[[ Recorded data, beginning ]]

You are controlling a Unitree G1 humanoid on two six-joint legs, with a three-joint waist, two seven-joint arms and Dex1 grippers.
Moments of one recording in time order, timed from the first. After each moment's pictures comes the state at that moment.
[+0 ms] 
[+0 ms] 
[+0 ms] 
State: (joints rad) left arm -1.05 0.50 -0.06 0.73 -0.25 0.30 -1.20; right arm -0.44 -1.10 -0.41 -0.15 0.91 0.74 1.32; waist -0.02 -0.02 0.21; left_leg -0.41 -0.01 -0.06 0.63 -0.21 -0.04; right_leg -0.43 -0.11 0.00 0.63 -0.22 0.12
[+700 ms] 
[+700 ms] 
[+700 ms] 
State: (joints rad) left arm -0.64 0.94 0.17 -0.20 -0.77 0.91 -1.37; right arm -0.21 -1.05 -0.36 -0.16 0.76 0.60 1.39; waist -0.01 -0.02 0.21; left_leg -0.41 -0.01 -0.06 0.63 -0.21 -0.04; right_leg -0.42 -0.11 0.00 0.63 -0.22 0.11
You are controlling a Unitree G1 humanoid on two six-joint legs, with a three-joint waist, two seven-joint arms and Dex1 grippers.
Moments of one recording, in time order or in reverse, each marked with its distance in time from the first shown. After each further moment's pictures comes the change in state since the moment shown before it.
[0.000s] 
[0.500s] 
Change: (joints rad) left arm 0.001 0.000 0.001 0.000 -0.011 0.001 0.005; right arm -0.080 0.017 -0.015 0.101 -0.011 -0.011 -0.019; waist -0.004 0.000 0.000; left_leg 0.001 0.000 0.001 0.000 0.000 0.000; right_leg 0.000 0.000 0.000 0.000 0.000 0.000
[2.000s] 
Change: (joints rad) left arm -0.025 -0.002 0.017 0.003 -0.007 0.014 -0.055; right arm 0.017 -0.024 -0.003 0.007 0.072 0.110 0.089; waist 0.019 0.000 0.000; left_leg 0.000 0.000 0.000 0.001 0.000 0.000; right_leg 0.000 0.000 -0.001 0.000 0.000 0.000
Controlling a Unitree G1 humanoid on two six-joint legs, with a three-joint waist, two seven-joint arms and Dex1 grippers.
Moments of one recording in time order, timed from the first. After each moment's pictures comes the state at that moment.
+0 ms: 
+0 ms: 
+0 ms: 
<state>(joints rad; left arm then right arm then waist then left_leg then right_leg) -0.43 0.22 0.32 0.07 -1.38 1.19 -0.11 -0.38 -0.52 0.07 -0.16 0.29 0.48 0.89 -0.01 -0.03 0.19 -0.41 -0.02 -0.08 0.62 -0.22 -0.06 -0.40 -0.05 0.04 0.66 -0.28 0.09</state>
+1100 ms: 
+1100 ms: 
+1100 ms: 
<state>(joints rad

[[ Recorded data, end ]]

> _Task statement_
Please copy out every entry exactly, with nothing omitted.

> _Answer box_
You are controlling a Unitree G1 humanoid on two six-joint legs, with a three-joint waist, two seven-joint arms and Dex1 grippers.
Moments of one recording in time order, timed from the first. After each moment's pictures comes the state at that moment.
[+0 ms] 
[+0 ms] 
[+0 ms] 
State: (joints rad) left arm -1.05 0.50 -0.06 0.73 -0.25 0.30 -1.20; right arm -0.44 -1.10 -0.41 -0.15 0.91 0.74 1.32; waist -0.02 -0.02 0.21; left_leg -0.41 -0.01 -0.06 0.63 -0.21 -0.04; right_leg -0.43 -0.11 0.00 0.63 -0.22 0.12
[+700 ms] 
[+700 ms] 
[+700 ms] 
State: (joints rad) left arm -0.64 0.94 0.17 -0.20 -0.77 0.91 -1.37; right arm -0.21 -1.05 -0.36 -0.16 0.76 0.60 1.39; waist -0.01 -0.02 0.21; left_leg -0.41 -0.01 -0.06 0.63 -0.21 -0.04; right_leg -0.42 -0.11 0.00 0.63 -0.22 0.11
You are controlling a Unitree G1 humanoid on two six-joint legs, with a three-joint waist, two seven-joint arms and Dex1 grippers.
Moments of one recording, in time order or in reverse, each marked with its distance in time from the first shown. After each further moment's pictures comes the change in state since the moment shown before it.
[0.000s] 
[0.500s] 
Change: (joints rad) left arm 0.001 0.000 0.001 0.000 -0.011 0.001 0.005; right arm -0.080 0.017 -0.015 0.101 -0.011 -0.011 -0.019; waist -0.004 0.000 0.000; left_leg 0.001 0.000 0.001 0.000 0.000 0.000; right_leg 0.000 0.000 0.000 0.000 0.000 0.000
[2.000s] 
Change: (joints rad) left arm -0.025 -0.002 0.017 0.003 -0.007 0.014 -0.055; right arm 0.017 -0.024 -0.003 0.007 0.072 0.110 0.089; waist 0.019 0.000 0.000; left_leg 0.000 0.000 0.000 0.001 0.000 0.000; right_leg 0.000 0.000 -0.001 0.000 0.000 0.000
Controlling a Unitree G1 humanoid on two six-joint legs, with a three-joint waist, two seven-joint arms and Dex1 grippers.
Moments of one recording in time order, timed from the first. After each moment's pictures comes the state at that moment.
+0 ms: 
+0 ms: 
+0 ms: 
<state>(joints rad; left arm then right arm then waist then left_leg then right_leg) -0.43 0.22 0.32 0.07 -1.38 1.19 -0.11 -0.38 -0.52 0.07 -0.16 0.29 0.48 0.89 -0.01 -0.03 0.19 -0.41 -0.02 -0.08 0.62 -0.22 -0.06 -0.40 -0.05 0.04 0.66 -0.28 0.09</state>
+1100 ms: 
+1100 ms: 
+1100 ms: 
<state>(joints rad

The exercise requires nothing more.